> _What you have to do_:
Only an exact repetition of every entry counts as the answer.

Dataset excerpts
Start of Block

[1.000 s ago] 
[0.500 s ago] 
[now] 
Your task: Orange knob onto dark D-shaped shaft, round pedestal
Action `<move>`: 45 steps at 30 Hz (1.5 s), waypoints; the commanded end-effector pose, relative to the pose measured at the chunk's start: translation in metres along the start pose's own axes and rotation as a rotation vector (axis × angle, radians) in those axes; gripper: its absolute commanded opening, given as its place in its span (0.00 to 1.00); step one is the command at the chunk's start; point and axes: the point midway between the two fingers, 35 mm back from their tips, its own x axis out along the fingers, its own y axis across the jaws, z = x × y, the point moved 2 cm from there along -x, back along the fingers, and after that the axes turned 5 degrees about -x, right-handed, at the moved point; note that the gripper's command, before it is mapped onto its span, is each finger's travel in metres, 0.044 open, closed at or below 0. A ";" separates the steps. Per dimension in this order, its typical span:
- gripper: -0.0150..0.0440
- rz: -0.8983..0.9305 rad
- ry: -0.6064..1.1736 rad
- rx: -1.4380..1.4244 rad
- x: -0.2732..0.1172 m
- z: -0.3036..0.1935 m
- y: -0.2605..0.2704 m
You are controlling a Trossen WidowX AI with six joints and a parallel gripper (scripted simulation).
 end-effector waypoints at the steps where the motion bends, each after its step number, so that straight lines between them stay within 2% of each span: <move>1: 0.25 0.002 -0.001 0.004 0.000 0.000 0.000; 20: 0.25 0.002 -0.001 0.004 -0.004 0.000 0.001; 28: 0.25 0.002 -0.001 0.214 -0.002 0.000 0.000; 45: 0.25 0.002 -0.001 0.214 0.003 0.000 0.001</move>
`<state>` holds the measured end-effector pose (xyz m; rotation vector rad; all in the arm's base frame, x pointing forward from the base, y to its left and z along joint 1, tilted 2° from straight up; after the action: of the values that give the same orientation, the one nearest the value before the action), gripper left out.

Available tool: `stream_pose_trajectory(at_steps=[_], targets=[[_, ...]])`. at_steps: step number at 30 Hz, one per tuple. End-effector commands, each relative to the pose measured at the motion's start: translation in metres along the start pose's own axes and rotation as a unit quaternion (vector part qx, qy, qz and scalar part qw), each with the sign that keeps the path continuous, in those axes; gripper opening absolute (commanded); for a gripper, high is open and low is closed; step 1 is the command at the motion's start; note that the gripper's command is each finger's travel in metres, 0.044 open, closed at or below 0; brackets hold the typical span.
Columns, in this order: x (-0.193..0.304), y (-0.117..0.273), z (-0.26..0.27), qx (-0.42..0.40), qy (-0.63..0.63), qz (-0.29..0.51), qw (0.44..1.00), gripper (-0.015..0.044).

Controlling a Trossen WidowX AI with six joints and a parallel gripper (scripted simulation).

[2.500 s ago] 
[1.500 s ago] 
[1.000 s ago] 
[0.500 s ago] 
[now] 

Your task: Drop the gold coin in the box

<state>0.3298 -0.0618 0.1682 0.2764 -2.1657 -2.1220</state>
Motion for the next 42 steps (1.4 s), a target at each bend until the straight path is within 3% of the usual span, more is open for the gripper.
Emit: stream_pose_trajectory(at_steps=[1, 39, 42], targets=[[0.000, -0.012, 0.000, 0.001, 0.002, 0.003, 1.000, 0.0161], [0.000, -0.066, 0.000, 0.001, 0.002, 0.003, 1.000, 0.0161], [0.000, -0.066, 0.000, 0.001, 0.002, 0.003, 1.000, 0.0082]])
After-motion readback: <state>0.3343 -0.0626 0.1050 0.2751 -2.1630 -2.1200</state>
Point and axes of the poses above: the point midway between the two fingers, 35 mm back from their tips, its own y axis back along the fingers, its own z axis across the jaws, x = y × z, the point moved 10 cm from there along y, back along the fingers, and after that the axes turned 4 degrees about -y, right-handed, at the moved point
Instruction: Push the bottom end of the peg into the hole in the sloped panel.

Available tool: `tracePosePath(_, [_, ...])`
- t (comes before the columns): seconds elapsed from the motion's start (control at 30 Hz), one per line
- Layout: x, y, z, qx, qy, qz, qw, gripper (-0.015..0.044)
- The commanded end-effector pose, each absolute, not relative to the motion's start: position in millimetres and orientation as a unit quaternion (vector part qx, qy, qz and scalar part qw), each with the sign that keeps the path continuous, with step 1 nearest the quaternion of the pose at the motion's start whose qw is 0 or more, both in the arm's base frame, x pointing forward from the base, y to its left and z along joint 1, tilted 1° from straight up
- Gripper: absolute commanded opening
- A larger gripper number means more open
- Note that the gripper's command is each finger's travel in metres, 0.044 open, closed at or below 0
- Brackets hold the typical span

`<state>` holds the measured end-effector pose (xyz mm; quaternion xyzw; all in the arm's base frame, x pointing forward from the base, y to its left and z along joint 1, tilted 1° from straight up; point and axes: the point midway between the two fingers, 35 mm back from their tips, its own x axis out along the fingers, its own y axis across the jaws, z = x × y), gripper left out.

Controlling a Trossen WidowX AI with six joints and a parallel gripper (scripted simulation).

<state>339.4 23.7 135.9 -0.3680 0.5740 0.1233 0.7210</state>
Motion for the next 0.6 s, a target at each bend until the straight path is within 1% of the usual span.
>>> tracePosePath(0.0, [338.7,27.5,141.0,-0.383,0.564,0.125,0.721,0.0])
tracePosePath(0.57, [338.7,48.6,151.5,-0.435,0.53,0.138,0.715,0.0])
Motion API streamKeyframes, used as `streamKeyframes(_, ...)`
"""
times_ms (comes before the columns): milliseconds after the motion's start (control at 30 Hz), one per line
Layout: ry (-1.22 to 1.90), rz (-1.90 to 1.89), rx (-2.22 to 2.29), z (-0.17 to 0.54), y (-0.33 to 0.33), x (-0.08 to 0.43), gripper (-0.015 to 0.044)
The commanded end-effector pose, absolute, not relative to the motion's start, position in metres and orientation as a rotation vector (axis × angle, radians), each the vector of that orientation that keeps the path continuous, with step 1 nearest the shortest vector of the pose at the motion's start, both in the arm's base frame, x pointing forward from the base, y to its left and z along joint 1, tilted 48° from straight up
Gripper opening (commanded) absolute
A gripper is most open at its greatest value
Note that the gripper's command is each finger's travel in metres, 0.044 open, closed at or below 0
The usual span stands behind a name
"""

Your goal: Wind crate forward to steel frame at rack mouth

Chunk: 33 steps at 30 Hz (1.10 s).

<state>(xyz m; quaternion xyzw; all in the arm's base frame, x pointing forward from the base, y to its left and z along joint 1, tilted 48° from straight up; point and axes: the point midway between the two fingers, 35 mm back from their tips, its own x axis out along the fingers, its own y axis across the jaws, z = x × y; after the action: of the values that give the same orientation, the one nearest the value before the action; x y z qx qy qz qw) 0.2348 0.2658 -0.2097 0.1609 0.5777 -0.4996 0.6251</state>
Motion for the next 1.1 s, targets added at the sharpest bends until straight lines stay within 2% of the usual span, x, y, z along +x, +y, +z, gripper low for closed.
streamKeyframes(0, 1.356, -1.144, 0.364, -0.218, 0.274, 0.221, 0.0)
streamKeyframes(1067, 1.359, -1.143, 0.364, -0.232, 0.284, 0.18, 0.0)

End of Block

> _Exercise result_:
[1.000 s ago] 
[0.500 s ago] 
[now] 
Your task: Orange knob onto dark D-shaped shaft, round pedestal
Action `<move>`: 45 steps at 30 Hz (1.5 s), waypoints; the commanded end-effector pose, relative to the pose measured at the chunk's start: translation in metres along the start pose's own axes and rotation as a rotation vector (axis × angle, radians) in those axes; gripper: its absolute commanded opening, given as its place in its span (0.00 to 1.00); step one is the command at the chunk's start; point and axes: the point midway between the two fingers, 35 mm back from their tips, its own x axis out along the fingers, its own y axis across the jaws, z = x × y, the point moved 2 cm from there along -x, back along the fingers, and after that the axes turned 5 degrees about -x, right-handed, at the moved point; note that the gripper's command, before it is mapped onto its span, is each finger's travel in metres, 0.044 open, closed at or below 0. A ";" separates the steps. Per dimension in this order, its typical span:
- gripper: -0.0150..0.0440
- rz: -0.8983..0.9305 rad
- ry: -0.6064..1.1736 rad
- rx: -1.4380..1.4244 rad
- x: -0.2732..0.1172 m
- z: -0.3036..0.1935 m
- y: -0.2605..0.2704 m
You are controlling a Trossen WidowX AI with six joints and a parallel gripper (scripted simulation).
 end-effector waypoints at the steps where the motion bends, each after its step number, so that straight lines between them stay within 2% of each span: <move>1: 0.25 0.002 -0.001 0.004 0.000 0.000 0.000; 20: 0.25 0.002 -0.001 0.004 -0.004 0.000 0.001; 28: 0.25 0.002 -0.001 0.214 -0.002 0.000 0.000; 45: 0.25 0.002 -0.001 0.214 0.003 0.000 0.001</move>
`<state>` holds the measured end-effector pose (xyz m; rotation vector rad; all in the arm's base frame, x pointing forward from the base, y to its left and z along joint 1, tilted 2° from straight up; after the action: of the values that give the same orientation, the one nearest the value before the action), gripper left out.

Available tool: `stream_pose_trajectory(at_steps=[_], targets=[[_, ...]])`. at_steps: step number at 30 Hz, one per tuple. End-effector commands, each relative to the pose measured at the motion's start: translation in metres along the start pose's own axes and rotation as a unit quaternion (vector part qx, qy, qz and scalar part qw), each with the sign that keeps the path continuous, in those axes; gripper opening absolute (commanded); for a gripper, high is open and low is closed; step 1 is the command at the motion's start; note that the gripper's command is each finger's travel in metres, 0.044 open, closed at or below 0; brackets hold the typical span.
Columns, in this order: x (-0.193..0.304), y (-0.117..0.273), z (-0.26..0.27), qx (-0.42..0.40), qy (-0.63..0.63), qz (-0.29..0.51), qw (0.44..1.00), gripper (-0.015..0.044).

Controlling a Trossen WidowX AI with six joints and a parallel gripper (scripted simulation).

[2.500 s ago] 
[1.500 s ago] 
[1.000 s ago] 
[0.500 s ago] 
[now] 

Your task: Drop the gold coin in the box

<state>0.3298 -0.0618 0.1682 0.2764 -2.1657 -2.1220</state>
Motion for the next 42 steps (1.4 s), a target at each bend until the straight path is within 3% of the usual span, more is open for the gripper.
Emit: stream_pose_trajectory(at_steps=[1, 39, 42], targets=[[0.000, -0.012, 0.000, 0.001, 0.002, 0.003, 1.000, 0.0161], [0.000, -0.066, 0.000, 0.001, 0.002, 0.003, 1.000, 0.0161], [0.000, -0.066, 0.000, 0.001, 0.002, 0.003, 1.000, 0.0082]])
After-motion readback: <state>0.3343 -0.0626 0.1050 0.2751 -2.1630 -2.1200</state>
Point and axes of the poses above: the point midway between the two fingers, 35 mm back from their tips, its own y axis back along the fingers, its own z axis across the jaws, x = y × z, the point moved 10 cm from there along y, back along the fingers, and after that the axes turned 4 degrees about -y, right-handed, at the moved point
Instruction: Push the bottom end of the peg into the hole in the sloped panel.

Available tool: `tracePosePath(_, [_, ...])`
- t (comes before the columns): seconds elapsed from the motion's start (control at 30 Hz), one per line
- Layout: x, y, z, qx, qy, qz, qw, gripper (-0.015..0.044)
- The commanded end-effector pose, each absolute, not relative to the motion's start: position in millimetres and orientation as a unit quaternion (vector part qx, qy, qz and scalar part qw), each with the sign that keeps the path continuous, with step 1 nearest the quaternion of the pose at the motion's start whose qw is 0 or more, both in the arm's base frame, x pointing forward from the base, y to its left and z along joint 1, tilted 1° from straight up
- Gripper: absolute commanded opening
- A larger gripper number means more open
- Note that the gripper's command is each finger's travel in metres, 0.044 open, closed at or below 0
- Brackets hold the typical span

`<state>` holds the measured end-effector pose (xyz mm; quaternion xyzw; all in the arm's base frame, x pointing forward from the base, y to its left and z along joint 1, tilted 1° from straight up; point and axes: the point midway between the two fingers, 35 mm back from their tips, its own x axis out along the fingers, its own y axis across the jaws, z = x × y), gripper left out.

Controlling a Trossen WidowX AI with six joints and a parallel gripper (scripted simulation).

<state>339.4 23.7 135.9 -0.3680 0.5740 0.1233 0.7210</state>
Motion for the next 0.6 s, a target at each bend until the straight path is within 1% of the usual span.
>>> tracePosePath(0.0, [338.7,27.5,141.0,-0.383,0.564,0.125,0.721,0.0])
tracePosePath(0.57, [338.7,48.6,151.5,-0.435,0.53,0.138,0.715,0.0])
Motion API streamKeyframes, used as `streamKeyframes(_, ...)`
"""
times_ms (comes before the columns): milliseconds after the motion's start (control at 30 Hz), one per line
Layout: ry (-1.22 to 1.90), rz (-1.90 to 1.89), rx (-2.22 to 2.29), z (-0.17 to 0.54), y (-0.33 to 0.33), x (-0.08 to 0.43), gripper (-0.015 to 0.044)
The commanded end-effector pose, absolute, not relative to the motion's start, position in metres and orientation as a rotation vector (axis × angle, radians), each the vector of that orientation that keeps the path continuous, with step 1 nearest the shortest vector of the pose at the motion's start, both in the arm's base frame, x pointing forward from the base, y to its left and z along joint 1, tilted 48° from straight up
Gripper opening (commanded) absolute
A gripper is most open at its greatest value
Note that the gripper's command is each finger's travel in metres, 0.044 open, closed at or below 0
The usual span stands behind a name
"""

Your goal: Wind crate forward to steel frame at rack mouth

Chunk: 33 steps at 30 Hz (1.10 s).

<state>(xyz m; quaternion xyzw; all in the arm's base frame, x pointing forward from the base, y to its left and z along joint 1, tilted 48° from straight up; point and axes: the point midway between the two fingers, 35 mm back from their tips, its own x axis out along the fingers, its own y axis across the jaws, z = x × y; after the action: of the values that give the same orientation, the one nearest the value before the action; x y z qx qy qz qw) 0.2348 0.2658 -0.2097 0.1609 0.5777 -0.4996 0.6251</state>
Motion for the next 1.1 s, targets added at the sharpest bends until straight lines stay within 2% of the usual span, x, y, z along +x, +y, +z, gripper low for closed.
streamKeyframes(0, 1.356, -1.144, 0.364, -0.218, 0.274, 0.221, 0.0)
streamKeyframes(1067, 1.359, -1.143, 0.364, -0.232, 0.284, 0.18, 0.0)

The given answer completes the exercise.